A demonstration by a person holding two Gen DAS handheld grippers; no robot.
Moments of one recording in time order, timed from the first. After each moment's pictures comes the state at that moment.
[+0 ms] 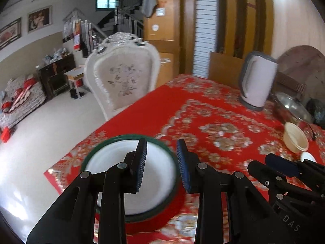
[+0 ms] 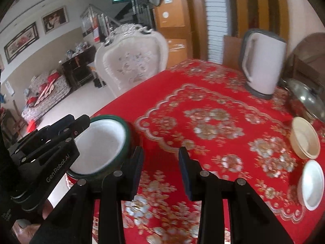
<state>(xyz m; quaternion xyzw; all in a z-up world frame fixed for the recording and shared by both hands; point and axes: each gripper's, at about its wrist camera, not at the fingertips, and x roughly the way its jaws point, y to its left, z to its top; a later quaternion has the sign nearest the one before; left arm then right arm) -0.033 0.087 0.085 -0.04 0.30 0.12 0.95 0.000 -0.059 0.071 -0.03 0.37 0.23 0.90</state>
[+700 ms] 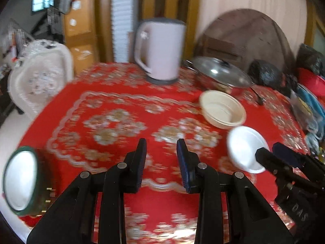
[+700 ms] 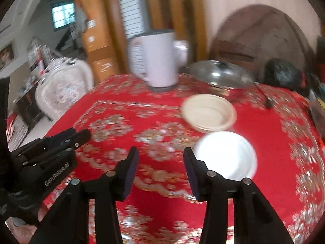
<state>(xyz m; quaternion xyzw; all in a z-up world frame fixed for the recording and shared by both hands) 0.027 -0.123 0.079 0.00 0.37 -0.10 0.92 -0.019 -0.272 0.083 0.05 0.35 0.04 0.94</state>
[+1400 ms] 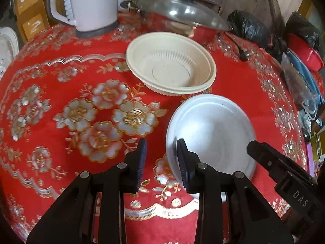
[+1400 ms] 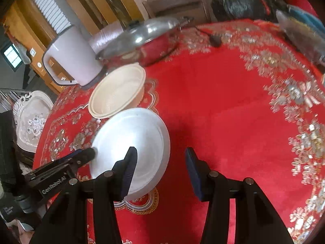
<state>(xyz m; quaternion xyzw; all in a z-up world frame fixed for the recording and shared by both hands) 0.104 -0.258 -0.008 0.02 0.52 -0.18 0.83 0.018 -0.433 0.004 0.22 0.44 -0.04 0.87</state>
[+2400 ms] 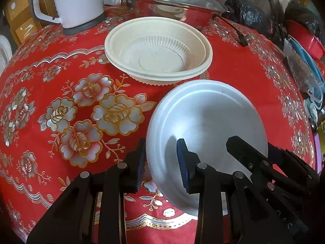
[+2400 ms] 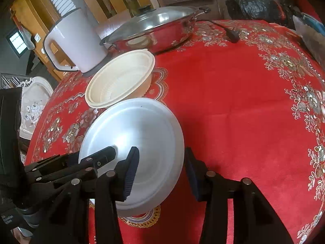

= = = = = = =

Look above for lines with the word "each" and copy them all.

(Task output)
Moments of one recording in time order, timed from the first. After each moment's pictures comes the state at that moment.
<state>(xyz m; quaternion xyzw; all in a z-up world frame fixed for the recording and shared by both hands; point and axes: each gripper's, at about its wrist camera, not at the fingertips, and x roughly the way its jaws point, y to its left, z to its top; a later quaternion has the sign nearest the one before; left arm then right arm) -0.033 0.087 0.085 -0.04 0.30 0.12 0.95 0.000 -0.059 0.071 -0.03 0.37 0.23 0.90</state>

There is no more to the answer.